Holt reached and burst through the tree line with a sigh of relief. With the tree canopy above, he was safe, at least from—
Holt groaned as the yellow skull hit him from behind, tackled him to the ground. He tried to roll over, but the boy grabbed his hair, shoved his face into the dirt.
“You cost me my whole crew!” the boy shouted. “You know what that means?” Holt did know. It meant the Menagerie would hang the kid on sight, but right then he was too preoccupied to answer. The pirate pounded Holt’s face into the dirt over and over, and he struggled to get loose, but the boy’s grip was too strong.
Something growled behind them. The yellow skull gasped as a big blue gray shape rammed into him.
Holt rolled onto his back, saw the yellow skull wrestling with a large cattle dog, its mouth clamped down firmly onto the boy’s arm, its eyes intense slits. It growled angrily as it tried to chew the kid’s appendage off. The boy yelled in pain and shock.
Max. One of the few things Holt ever counted on.
Holt leapt for the yellow skull. Max was tough, but he wasn’t a pit bull. The kid would get him off eventually; it wasn’t a fight the dog could win.
Holt punched the yellow skull hard. Max let the pirate loose, barking furiously.
The two kids grappled, but it wasn’t a school yard fight—it was life or death, and they knew it.
They rolled through the dirt, and the yellow skull maneuvered on top of Holt again. His hands circled Holt’s throat, started to squeeze.
But Holt had seen it coming, got his feet underneath the boy when they rolled over. He kicked outward with everything he had… and the pirate went flying.
The yellow skull hit the ground and rolled right out of the tree line and back into the open field beyond.
Max barked after him, but Holt grabbed the dog and held him in place, staring at the open air beyond the trees with trepidation.
The yellow skull looked up in a daze. Then his eyes widened as he realized he was no longer concealed by the trees. The two looked at each other. Holt almost felt sorry for him.
Almost.
The grapling claw flashed down from the sky, pinned the pirate to the ground. Then he yelled as it ripped him upward out of sight, back into the deadly blue sky.

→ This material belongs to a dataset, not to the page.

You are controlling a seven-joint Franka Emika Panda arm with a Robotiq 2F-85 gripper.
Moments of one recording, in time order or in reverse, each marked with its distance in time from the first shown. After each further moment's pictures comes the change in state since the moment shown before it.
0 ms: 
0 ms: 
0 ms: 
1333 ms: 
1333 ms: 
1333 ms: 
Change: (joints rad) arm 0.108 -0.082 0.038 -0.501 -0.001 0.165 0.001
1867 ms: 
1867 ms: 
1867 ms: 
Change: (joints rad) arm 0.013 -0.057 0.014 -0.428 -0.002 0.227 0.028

It was over. Holt let Max go. The dog brushed against him affectionately, licked his face. Holt smiled, tried to push Max off him, but it wasn’t the easiest task. His fur was a mixture of gray and blue with spots of black, and under it rippled muscles made strong by years of carrying packs full of salvage… and chasing the occasional rabbit. Max was considered only a medium-sized dog, but Holt had seen him readily take on creatures and kids three times his size without any hesitation.
“Thanks, pal,” Holt said, scratching the dog’s ears. “Another one I owe you.”

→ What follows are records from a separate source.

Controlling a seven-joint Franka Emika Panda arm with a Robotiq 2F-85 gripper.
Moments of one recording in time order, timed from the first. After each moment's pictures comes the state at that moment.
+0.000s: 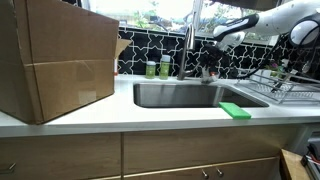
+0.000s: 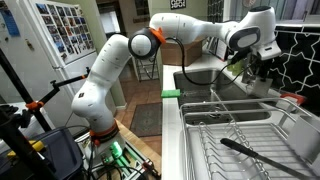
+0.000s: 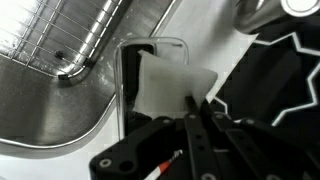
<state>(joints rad) -0.55 0.73 -0.26 -1.09 0.36 2.15 0.90</state>
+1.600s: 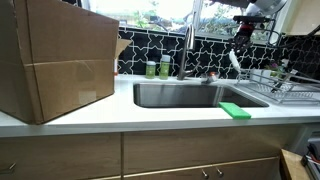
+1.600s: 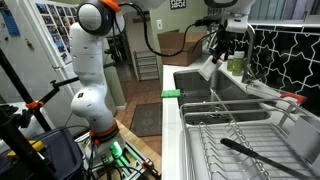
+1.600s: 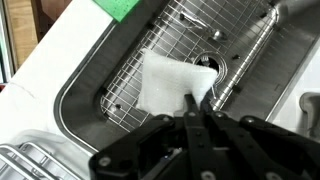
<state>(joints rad) -0.57 0.22 -0.27 -1.46 0.42 1.49 0.90</state>
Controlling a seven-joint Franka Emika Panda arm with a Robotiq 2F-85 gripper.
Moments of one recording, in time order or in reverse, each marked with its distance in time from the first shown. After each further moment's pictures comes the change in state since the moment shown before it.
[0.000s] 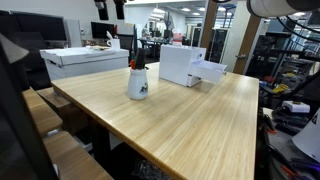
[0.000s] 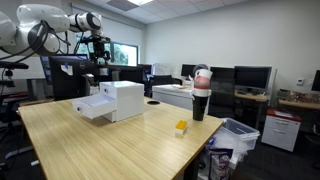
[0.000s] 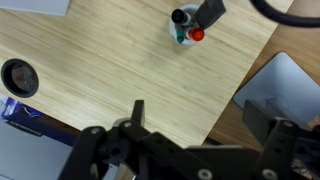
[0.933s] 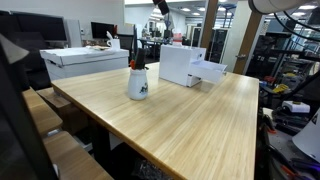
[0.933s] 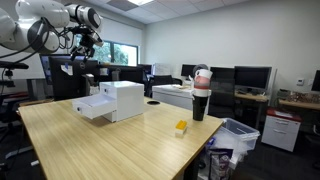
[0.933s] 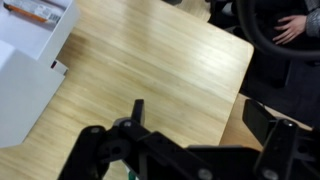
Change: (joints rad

Holt found his pack and weapons where he’d left them, loaded up, made ready to move. He whistled three short notes. At the signal, Max bounded off into the trees ahead of him to scout.
Before he left, Holt looked to where the last Menagerie kid had been. Other than the scarred ground where the Vulture claw had punctured it, there was no indication anyone had ever been there at all. Here one moment. Gone the next.
Just like everyone else…
Holt set off through the trees, following Max’s trail.
HOLT CROUCHED in front of what was left of the cargo train, absently twisting the thick, black fiber bracelet he always wore on his left wrist. The train had careened off its tracks years ago, and tore a swath of destruction through the ground on either side. Most of the cars were rusting pieces of jagged metal now, overgrown with grass and weeds, stretching for more than half a mile. Some of them were still in one piece, and, even more shocking, one or two were still on the track itself.